In all likelihood, speech recognition tools will become increasingly important as the volume of spoken content grows and customer support moves online.
Translate Lesser-known Languages at Scale
Today, content is translated mainly into about 20 world languages. Yet as internet access increases in emerging markets, people want content in their language. At the same time, the low number of local linguists makes it challenging to translate less common languages at scale. LLMs can help LSPs tackle this challenge by leveraging unsupervised learning techniques.
Unsupervised learning involves training an LLM model on a large amount of unannotated data without direct supervision or labels. This approach is helpful for low-resource languages or languages with limited annotated data. For instance, unsupervised learning methods have been used to train LLMs in languages with limited lexicons, such as West African languages.
However, it’s critical to note that models for low-resource languages will have limited performance compared to more widely spoken languages. That means it may not be suitable for content that requires a high degree of accuracy or cultural sensitivity.
The Limitations of Generative AI
Although generative AI has made significant progress in recent years, it still has limitations. As a result, human linguists need to review and modify the output.
Here are four things to consider before integrating AI into the localization process.
- Limited creativity. Generative AI produces content similar to what it learned from training data but needs help to create original or creative content. That is because the patterns limit outputs along with the rules it learns from the data. While it works well for product descriptions, technical specifications, and user-generated content, AI isn’t suitable for creative translations such as marketing and advertising.
- Bias and inaccuracies. Data bias can affect AI models, which occurs when training data isn’t representative of the real world, leading to a biased or inaccurate output. Linguists with expertise should review AI-generated content for racist, sexist, and culturally inappropriate language.
- Language variables. AI applications need large volumes of data to be trained accurately; most data sets are from significant languages. Consequently, LLMs have lower accuracy rates for less common languages and alternative dialects.
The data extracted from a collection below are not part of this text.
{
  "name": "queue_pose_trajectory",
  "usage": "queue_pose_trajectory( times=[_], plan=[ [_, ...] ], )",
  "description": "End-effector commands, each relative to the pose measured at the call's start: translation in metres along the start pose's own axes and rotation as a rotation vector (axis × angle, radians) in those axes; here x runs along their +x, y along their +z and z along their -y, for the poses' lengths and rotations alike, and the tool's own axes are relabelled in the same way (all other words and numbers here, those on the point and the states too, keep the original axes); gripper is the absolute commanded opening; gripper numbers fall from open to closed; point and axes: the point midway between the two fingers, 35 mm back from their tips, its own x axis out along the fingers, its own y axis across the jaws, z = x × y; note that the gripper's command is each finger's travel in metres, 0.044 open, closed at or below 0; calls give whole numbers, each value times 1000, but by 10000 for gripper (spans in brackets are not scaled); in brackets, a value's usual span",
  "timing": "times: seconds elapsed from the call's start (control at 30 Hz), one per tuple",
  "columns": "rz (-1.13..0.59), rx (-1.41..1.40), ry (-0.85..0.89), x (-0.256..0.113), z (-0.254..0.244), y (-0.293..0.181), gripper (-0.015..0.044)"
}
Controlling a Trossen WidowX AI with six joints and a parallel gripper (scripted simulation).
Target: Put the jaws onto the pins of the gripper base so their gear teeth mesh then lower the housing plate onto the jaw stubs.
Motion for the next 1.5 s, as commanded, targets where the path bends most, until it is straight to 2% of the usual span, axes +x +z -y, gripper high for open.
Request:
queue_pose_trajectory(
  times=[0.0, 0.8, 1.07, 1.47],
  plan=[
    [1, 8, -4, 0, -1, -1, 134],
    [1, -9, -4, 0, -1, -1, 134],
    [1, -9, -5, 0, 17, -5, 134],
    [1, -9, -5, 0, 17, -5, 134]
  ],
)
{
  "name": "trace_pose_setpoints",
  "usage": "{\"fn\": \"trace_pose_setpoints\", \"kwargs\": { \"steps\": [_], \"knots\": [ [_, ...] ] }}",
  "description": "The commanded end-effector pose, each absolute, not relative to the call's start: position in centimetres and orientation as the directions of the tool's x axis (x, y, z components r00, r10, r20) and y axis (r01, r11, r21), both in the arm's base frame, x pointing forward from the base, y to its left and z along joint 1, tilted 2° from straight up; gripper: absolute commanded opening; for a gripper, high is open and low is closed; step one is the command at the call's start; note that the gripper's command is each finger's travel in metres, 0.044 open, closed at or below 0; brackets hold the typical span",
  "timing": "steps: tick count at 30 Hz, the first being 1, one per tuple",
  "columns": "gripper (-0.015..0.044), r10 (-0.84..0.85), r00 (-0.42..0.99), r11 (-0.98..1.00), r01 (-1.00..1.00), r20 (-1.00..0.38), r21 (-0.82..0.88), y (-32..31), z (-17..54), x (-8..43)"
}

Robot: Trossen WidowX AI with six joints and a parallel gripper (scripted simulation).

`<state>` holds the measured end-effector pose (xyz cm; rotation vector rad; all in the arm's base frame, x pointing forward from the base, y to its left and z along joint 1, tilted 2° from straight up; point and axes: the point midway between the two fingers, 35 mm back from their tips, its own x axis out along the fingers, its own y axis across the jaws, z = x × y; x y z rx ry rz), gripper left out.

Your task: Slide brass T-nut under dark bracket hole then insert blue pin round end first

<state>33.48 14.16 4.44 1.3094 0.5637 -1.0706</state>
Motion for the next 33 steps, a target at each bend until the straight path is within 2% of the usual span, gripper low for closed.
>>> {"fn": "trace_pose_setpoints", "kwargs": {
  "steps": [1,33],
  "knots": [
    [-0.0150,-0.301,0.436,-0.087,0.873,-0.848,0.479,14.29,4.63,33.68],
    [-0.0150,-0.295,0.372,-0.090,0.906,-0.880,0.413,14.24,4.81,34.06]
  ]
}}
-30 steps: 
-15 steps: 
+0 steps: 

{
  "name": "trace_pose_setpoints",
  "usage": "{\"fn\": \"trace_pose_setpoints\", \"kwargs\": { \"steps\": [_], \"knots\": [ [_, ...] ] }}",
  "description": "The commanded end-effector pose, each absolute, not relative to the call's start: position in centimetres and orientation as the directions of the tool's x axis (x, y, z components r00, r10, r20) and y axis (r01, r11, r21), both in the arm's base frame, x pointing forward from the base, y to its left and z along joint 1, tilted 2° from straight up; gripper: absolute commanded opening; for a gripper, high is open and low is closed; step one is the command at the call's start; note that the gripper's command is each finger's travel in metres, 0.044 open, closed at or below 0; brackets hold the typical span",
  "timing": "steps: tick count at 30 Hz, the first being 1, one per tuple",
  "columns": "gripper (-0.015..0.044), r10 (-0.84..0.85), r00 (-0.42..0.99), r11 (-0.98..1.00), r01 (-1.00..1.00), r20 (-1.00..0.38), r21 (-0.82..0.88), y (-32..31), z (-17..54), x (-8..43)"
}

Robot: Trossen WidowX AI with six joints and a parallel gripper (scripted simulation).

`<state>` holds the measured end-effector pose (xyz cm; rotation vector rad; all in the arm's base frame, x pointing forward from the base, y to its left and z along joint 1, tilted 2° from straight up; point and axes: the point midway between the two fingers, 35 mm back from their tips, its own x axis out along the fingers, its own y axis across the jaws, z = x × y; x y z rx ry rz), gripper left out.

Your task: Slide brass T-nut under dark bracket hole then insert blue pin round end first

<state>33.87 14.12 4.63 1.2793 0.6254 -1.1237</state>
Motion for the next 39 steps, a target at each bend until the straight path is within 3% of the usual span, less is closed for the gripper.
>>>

To address these language variables, you need a diverse team to ensure accuracy, inclusiveness, and cultural understanding.
- High computational requirements. Generative AI models are often computationally intensive and require significant resources to run and train, and this can make them impractical and costly for some applications. That means some models must be more mature to create custom localization tools.
Remember that generative AI works best for generating large volumes of localized content with minimal cost and effort. For example, generative AI can create thousands of localized versions of product descriptions for an eCommerce website. However, projects that require a nuanced understanding of the target language and culture are best left to human translators.
The Future of AI for Localization
AI is a rapidly evolving sector with seemingly endless possibilities. Open-source or commercial tools will likely offer more opportunities for localization providers to integrate this technology into workflows. Further developments will significantly expand the possible use cases and drive custom training for specific tasks and outcomes. However, despite these advances, human linguists will continue to play a role by leveraging creativity and cultural expertise.